# Task statement:
Start at the line in the entries below that contains "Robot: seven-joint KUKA", stop at the line that contains "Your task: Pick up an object", and output exactly the lines in that span, both ends included.

(Records from a collection)
--

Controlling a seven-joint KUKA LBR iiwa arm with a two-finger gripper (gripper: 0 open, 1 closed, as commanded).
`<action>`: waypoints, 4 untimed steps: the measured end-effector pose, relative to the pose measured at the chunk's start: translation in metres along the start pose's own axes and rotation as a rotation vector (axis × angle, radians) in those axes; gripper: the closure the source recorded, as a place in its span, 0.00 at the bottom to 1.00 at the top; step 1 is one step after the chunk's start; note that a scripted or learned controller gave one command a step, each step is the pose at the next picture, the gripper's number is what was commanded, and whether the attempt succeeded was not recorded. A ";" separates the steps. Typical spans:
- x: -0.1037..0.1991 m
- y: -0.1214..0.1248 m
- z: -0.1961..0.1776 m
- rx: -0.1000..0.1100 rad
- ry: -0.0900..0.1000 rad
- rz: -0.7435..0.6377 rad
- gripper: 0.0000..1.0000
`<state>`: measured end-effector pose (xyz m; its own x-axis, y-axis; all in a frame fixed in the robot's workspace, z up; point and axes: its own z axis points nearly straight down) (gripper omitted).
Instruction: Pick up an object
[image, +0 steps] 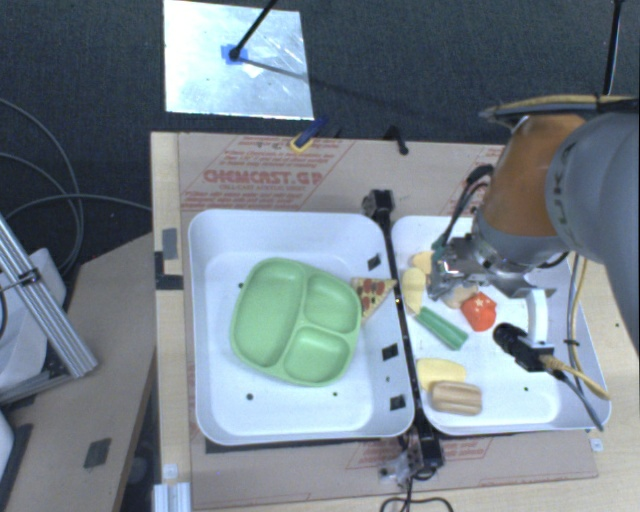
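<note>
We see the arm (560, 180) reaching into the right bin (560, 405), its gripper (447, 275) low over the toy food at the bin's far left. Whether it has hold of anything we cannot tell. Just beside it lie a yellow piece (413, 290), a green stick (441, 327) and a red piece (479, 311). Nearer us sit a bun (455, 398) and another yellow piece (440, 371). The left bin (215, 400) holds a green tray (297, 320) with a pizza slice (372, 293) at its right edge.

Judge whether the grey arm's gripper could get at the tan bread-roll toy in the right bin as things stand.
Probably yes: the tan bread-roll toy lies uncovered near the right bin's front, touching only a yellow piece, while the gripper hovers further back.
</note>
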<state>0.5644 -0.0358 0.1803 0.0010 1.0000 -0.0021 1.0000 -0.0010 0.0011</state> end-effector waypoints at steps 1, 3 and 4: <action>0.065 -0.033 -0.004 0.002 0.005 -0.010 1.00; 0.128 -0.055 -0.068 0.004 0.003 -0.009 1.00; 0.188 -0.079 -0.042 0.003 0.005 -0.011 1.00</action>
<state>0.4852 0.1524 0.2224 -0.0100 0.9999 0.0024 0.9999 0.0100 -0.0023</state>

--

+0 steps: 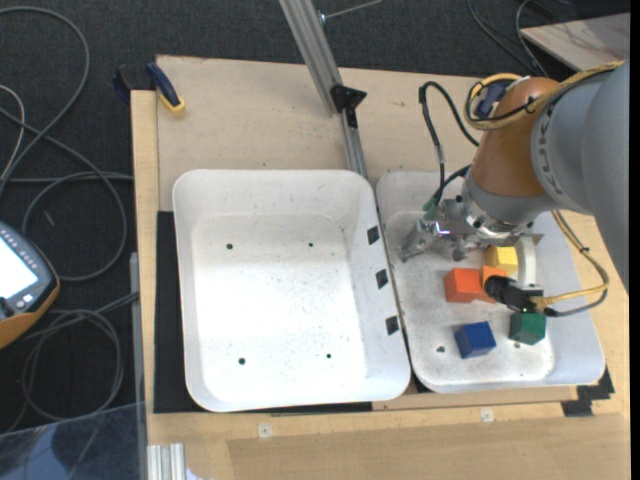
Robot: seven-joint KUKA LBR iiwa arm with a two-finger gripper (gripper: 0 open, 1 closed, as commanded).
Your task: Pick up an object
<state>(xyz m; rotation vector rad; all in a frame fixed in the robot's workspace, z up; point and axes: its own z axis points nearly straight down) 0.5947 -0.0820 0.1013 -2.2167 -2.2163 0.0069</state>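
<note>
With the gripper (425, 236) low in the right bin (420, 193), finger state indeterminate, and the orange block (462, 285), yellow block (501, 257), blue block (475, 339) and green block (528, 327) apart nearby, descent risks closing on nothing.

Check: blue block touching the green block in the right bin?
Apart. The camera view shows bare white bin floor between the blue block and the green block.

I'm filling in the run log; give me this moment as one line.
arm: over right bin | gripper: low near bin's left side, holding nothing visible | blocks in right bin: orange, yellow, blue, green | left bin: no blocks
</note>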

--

# Problem solution:
Robot: seven-joint KUKA LBR iiwa arm with a two-finger gripper (gripper: 0 open, 1 closed, as commanded).
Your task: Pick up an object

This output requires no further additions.